[What is needed] Copy the data exactly. Leave nothing out.

[Exercise data]
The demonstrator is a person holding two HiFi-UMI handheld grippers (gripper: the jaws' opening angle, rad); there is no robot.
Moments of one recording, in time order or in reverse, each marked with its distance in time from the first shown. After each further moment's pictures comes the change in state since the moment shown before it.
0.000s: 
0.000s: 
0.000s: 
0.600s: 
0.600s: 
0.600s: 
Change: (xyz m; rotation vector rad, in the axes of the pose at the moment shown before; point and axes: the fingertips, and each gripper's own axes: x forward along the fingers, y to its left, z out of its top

[Solution to this exercise]
The demonstrator is a person holding two HiFi-UMI handheld grippers (gripper: the jaws' opening angle, rad); there is no robot.
Moments of one recording, in time order or in reverse, each marked with its distance in time from the first shown. After each further moment's pictures comes the change in state since the moment shown before it.
0.000s: 
0.000s: 
0.000s: 
0.600s: 
0.600s: 
0.600s: 
Change: (xyz m; rotation vector rad, in the axes of the pose at the moment shown before; point and axes: the fingertips, and each gripper's own axes: x forward along the fingers, y to its left, z out of its top

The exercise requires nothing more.